◆ Exercise instructions:
Only the lines with the string "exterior" are needed; return each of them from the entries below.
........
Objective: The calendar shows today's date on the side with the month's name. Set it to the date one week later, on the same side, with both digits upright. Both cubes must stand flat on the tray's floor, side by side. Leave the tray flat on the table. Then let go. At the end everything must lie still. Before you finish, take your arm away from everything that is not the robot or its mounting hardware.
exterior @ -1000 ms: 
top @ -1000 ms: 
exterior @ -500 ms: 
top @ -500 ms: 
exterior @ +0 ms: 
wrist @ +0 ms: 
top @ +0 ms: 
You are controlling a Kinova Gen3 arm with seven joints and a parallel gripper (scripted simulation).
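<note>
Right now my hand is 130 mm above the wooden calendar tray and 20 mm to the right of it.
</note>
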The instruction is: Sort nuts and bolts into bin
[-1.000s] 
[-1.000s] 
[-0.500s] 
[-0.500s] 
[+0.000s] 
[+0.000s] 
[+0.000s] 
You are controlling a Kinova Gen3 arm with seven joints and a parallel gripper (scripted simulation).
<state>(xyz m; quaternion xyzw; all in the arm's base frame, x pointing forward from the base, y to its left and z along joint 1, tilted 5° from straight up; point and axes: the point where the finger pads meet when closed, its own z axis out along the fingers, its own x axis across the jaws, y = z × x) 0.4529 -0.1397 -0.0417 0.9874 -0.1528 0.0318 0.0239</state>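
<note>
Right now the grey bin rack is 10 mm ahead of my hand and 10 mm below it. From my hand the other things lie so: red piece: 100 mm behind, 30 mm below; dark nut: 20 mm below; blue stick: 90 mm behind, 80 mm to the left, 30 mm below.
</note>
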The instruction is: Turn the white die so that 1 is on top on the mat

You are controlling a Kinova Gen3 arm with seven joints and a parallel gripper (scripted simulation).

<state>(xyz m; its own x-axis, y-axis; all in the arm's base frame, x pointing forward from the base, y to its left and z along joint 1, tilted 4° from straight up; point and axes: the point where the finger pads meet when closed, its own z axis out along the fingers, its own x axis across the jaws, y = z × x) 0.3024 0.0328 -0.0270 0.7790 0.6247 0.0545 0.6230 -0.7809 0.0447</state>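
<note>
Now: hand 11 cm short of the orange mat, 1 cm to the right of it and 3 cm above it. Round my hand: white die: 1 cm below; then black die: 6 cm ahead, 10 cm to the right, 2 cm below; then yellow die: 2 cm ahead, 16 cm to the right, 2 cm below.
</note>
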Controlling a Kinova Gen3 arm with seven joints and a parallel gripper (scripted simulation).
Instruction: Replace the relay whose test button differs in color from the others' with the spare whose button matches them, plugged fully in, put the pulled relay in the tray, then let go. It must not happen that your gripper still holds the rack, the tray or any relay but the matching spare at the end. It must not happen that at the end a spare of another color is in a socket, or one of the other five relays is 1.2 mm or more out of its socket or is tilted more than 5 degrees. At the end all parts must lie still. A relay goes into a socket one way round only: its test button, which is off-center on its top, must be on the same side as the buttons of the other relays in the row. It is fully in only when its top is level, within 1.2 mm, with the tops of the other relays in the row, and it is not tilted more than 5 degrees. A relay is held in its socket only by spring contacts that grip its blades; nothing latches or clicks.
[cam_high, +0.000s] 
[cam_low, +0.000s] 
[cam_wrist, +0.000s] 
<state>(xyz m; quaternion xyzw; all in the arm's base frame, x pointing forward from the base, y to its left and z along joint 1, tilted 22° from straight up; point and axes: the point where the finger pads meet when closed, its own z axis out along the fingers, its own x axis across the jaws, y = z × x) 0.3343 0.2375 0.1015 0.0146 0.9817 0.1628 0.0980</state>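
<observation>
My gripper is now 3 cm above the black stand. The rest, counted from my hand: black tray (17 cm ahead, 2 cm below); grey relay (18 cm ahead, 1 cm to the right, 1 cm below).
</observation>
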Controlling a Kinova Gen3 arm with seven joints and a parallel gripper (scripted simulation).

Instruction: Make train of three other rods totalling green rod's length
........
◆ Finished exercise:
exterior @ -1000 ms: 
exterior @ -500 ms: 
exterior @ +0 ms: 

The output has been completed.